I have a board with more than 60 lists. Most of those lists have fewer than 100 cards, but one has about 600 cards. I've got a few hundred more lists that are archived and most of those lists also have fewer than 100 cards. I've also enabled 18 dashcards, four power-ups, about two dozen automation rules (some of which trigger other rules), half a dozen custom fields, and a few "card buttons" and "board buttons."
Sometimes actions on my board are pretty quick. Sometimes my computer runs like a slow dog on a hot day. I'm using an up-to-date version of Mozilla Firefox on Windows 10 with 8GB of RAM and 21GB of page file space on an SSD hard drive.
I understand that computational complexity is a thing, so I'm not looking to complain.

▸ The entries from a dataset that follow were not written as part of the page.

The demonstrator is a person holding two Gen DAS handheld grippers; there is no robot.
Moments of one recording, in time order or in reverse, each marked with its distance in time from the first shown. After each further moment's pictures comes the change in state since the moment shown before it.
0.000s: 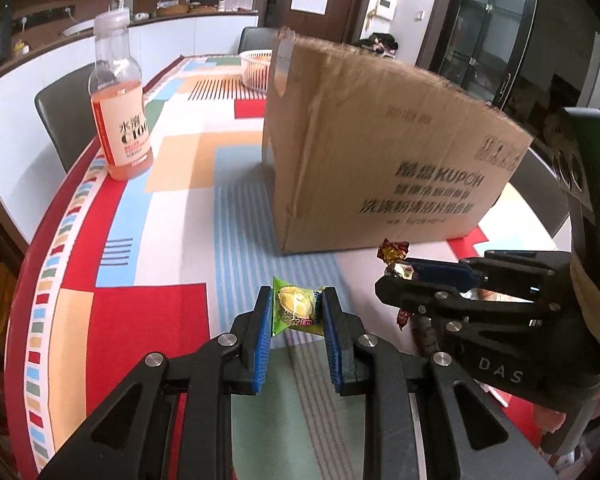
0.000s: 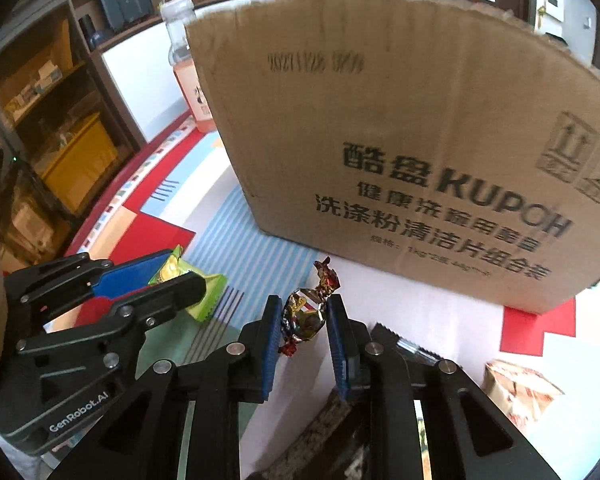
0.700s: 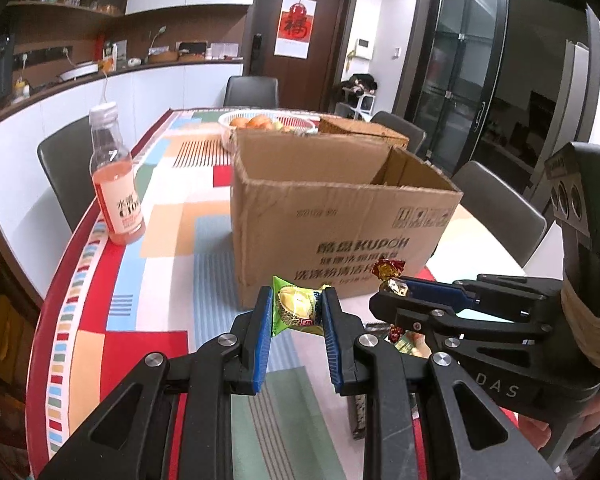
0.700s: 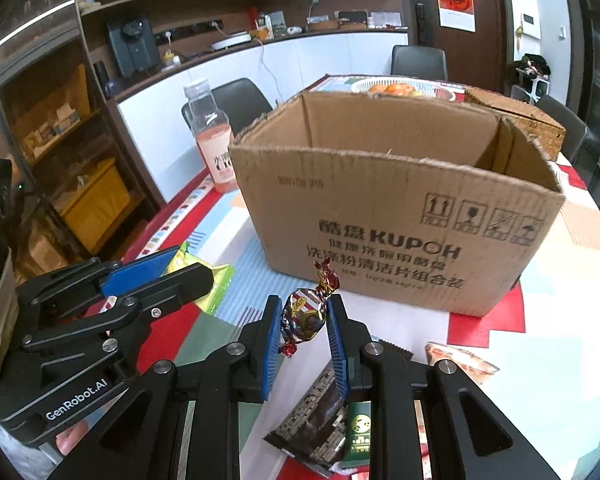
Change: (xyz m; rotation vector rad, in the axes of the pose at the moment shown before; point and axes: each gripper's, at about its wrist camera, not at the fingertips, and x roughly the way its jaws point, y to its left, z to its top) left arm -0.064 -0.046 0.023 0.039 -0.164 -0.027; right arm -0.089 -0.008 -0.007 0.033 -0.180 0.006
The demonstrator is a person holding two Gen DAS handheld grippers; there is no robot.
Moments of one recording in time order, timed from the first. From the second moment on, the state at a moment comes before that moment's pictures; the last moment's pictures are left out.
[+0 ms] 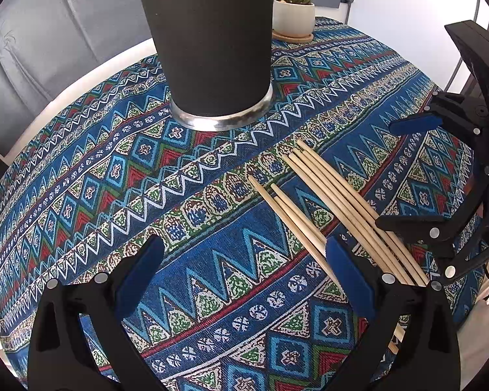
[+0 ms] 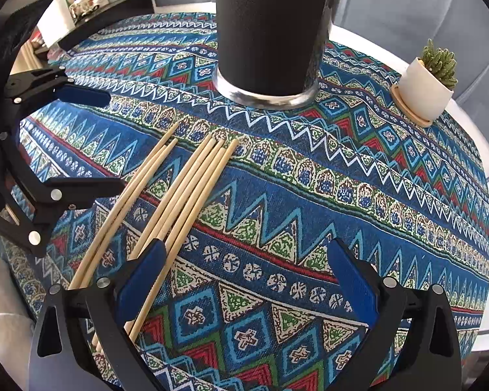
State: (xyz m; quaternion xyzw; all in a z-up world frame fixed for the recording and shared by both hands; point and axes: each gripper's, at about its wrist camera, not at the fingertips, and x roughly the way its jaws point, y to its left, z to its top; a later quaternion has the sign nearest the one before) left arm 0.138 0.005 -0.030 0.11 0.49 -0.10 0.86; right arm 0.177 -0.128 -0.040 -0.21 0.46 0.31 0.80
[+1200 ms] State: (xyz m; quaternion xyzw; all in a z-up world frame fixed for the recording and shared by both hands) left arm 0.131 0.031 -0.032 -0.01 0.60 -0.06 0.80; right arm 0.187 -0.131 -0.044 -0.20 0.52 0.30 0.78
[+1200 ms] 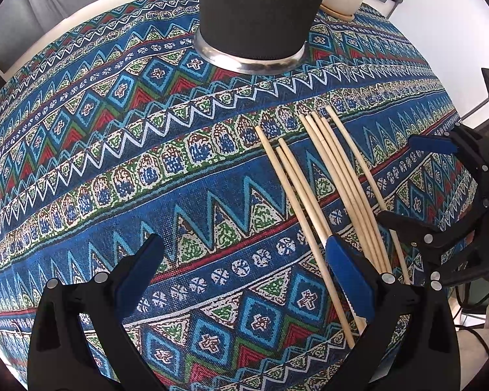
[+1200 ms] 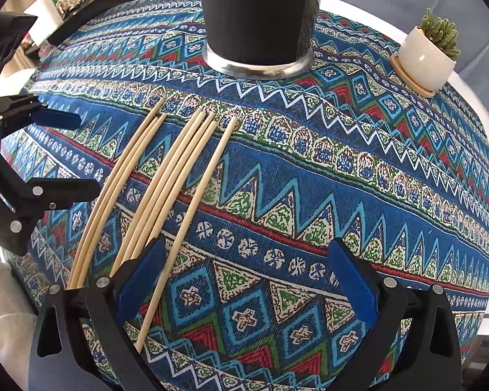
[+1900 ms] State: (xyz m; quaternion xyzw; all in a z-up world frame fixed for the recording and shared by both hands) left arm 0.126 0.021 -0.036 0.09 0.55 -0.10 0.82; right arm 0.194 -0.132 -0.045 -0.23 0.50 0.35 0.76
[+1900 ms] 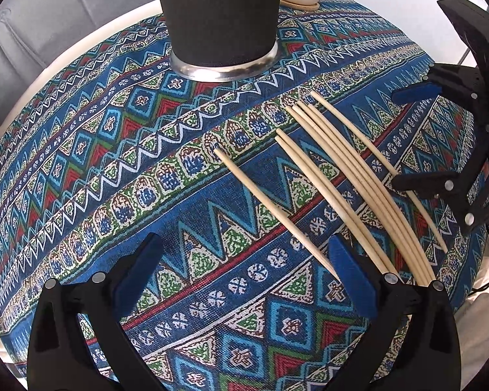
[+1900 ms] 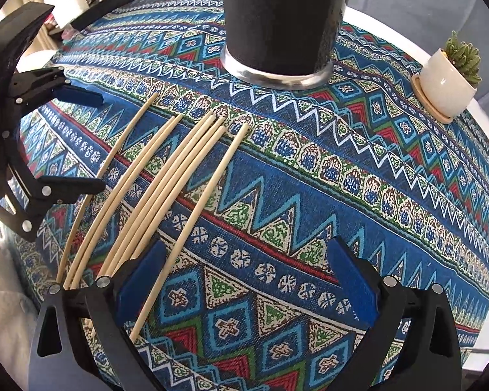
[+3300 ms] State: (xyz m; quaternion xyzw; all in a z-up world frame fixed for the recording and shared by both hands) left arm 0.115 0.132 0.109 -0.08 0.35 -0.05 0.93; right arm 0.204 -0.200 0.115 -0.10 0.30 0.36 0.88
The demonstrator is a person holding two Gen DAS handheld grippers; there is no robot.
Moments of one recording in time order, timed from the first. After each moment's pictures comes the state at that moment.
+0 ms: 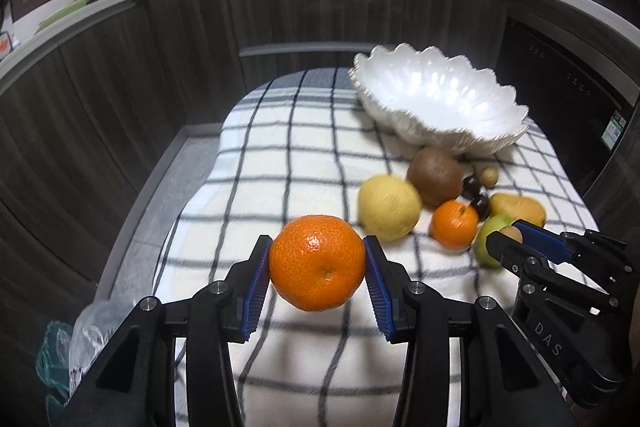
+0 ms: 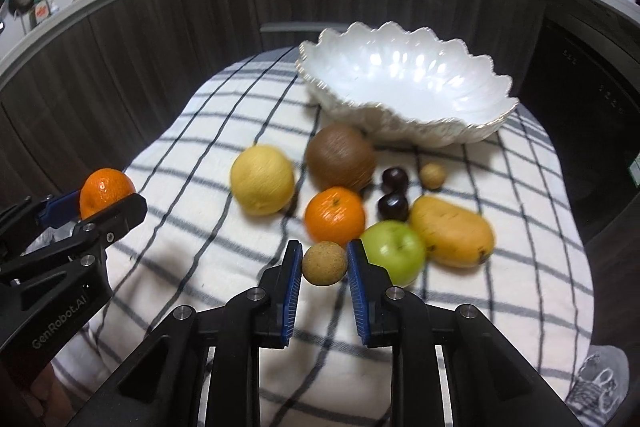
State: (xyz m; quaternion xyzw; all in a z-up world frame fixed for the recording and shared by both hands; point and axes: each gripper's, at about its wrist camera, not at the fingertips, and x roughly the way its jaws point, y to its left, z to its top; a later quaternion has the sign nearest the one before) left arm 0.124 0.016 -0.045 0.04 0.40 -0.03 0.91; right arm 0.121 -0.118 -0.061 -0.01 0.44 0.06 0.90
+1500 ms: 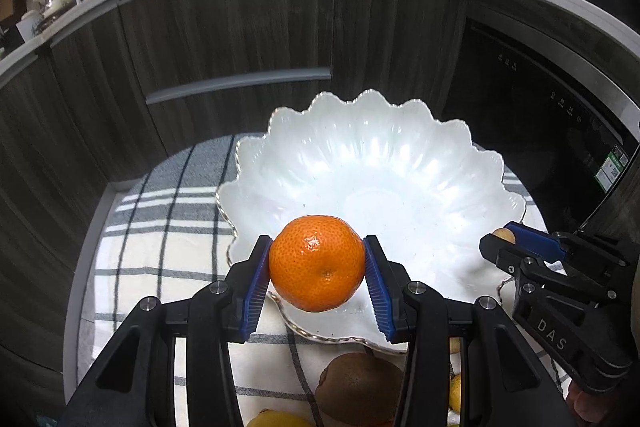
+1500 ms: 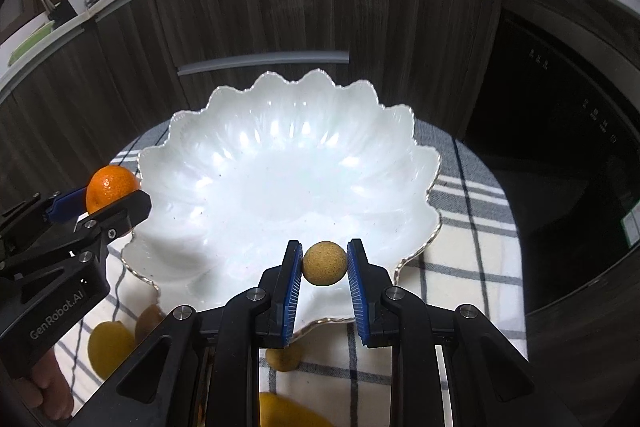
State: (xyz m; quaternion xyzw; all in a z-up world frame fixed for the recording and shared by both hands) left arm 0.313 -0.085 -0.043 0.05 0.40 -0.14 0.91; right arm 0.282 -0.233 -0.046 0.02 0.43 -0.01 0.90
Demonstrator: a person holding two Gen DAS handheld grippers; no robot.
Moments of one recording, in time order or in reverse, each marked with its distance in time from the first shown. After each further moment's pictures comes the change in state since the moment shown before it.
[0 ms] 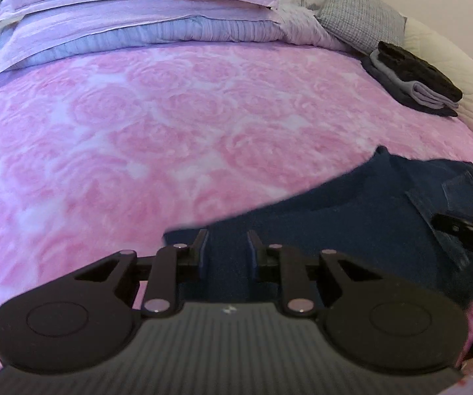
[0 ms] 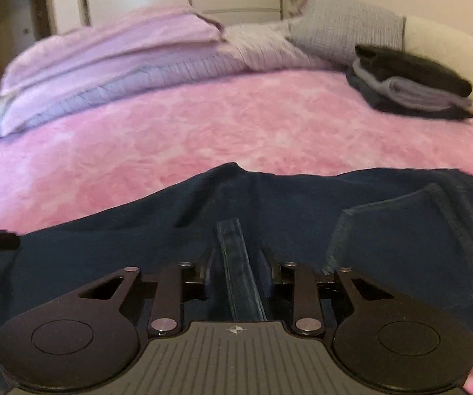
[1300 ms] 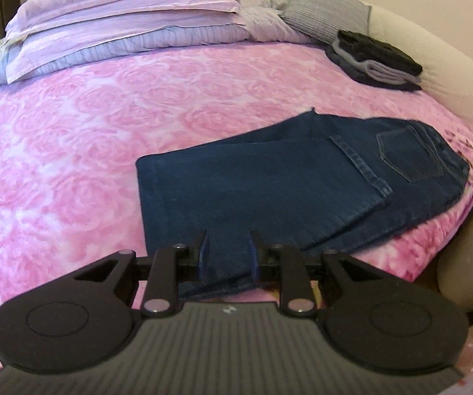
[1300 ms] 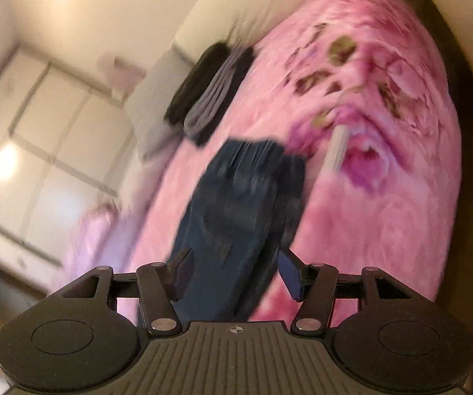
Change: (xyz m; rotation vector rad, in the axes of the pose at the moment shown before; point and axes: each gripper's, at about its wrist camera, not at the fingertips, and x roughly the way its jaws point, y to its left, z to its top) left arm -0.092 -0.060 -0.070 0.054 -0.031 0.002; right arm -0.117 -0.260 -0.108 1.082 -0.299 0.135
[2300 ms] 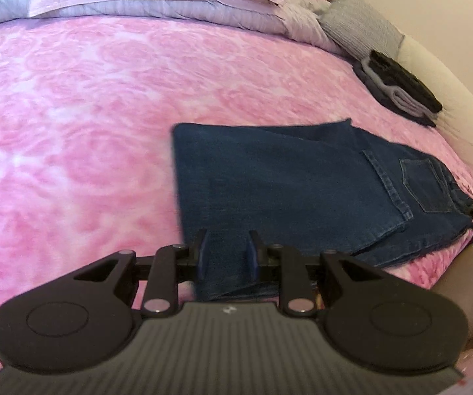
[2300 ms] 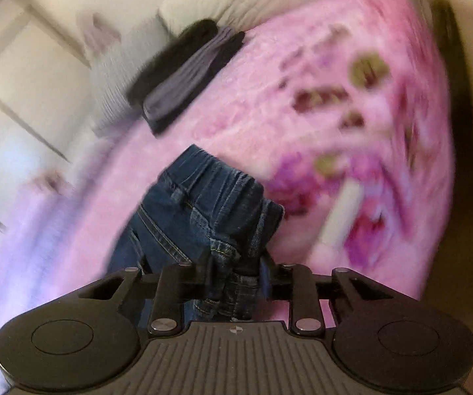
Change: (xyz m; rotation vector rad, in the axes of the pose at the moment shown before) left arm 0.020 0.064 -0.012 -0.218 0.041 -0.062; right arm 0.070 0.067 0.028 -0.389 0.069 -0.345
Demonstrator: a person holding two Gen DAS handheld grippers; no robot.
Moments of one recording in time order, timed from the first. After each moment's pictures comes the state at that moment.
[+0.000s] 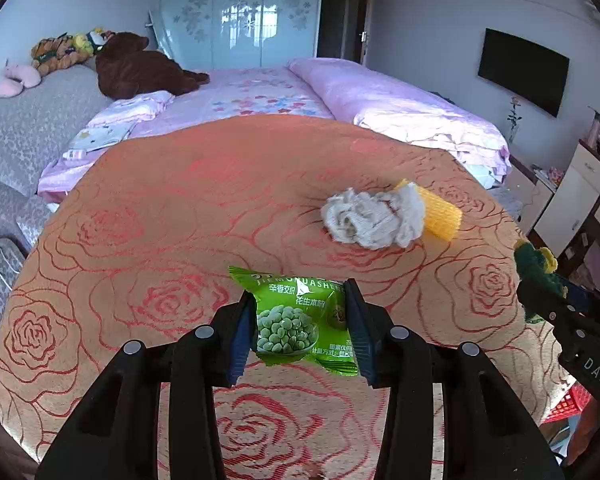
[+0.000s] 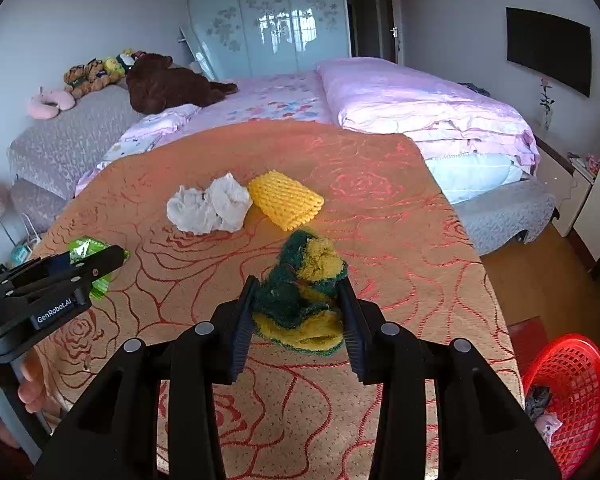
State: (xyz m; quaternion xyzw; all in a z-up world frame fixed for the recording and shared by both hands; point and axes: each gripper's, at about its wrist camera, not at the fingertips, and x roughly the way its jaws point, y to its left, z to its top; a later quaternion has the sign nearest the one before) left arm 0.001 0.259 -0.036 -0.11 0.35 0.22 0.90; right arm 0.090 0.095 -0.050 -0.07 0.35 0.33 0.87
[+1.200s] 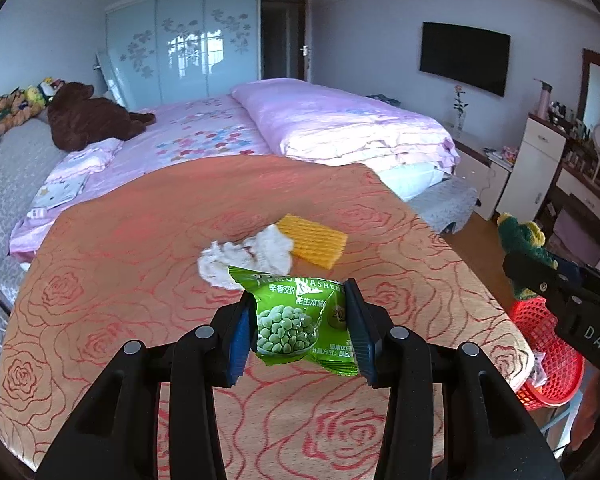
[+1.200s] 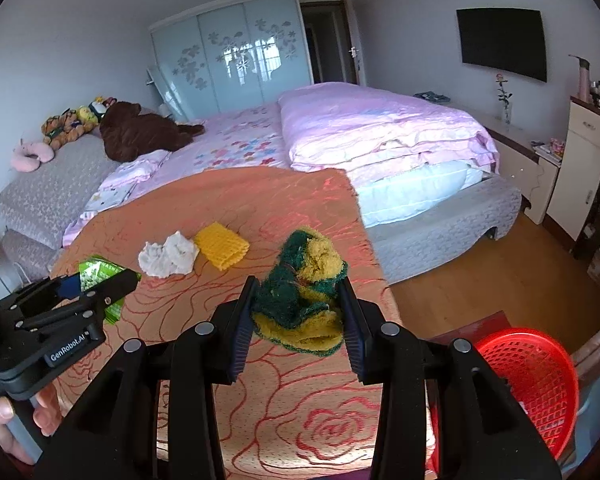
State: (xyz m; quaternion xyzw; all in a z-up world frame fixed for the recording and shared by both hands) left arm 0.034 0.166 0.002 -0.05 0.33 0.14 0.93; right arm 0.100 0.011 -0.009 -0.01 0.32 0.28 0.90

What I'm really hunting for is more information about what I can do to keep my boards humming... and to know where I might create problems for myself.
What are best practices, tips, and tricks on how best to structure a board to keep Trello running smoothly? As hypothetical examples:
The one (and only) piece of advice I've seen in the Trello documentation is about using cascade functionality with restraint.
Note: Don't use lookup actions as a generic database-style functionality in Trello. Creating lookup tables with thousands of cards will result in poor performance.
Can you offer any other insight into how to best take advantage of the magic that Trello performs behind the scenes? Tell me what happens locally in my browser, what requires server calls, where there might be unintuitively long processing times, and how I can best structure my board(s) to lean in to Trello's functionality?
Hi @Anonymous Aardvark - I recommend having a read through this doc: https://support.atlassian.com/trello/docs/troubleshooting-a-slow-board/
We do not recommend having more than 1000 open cards at a time on a board, and much less if you have a lot of attachments, checklists, etc.
If you're experiencing slowness, I'd recommend spreading out across multiple boards - an upgrade to Standard may be required for you to take advantage of unlimited boards in your workspace.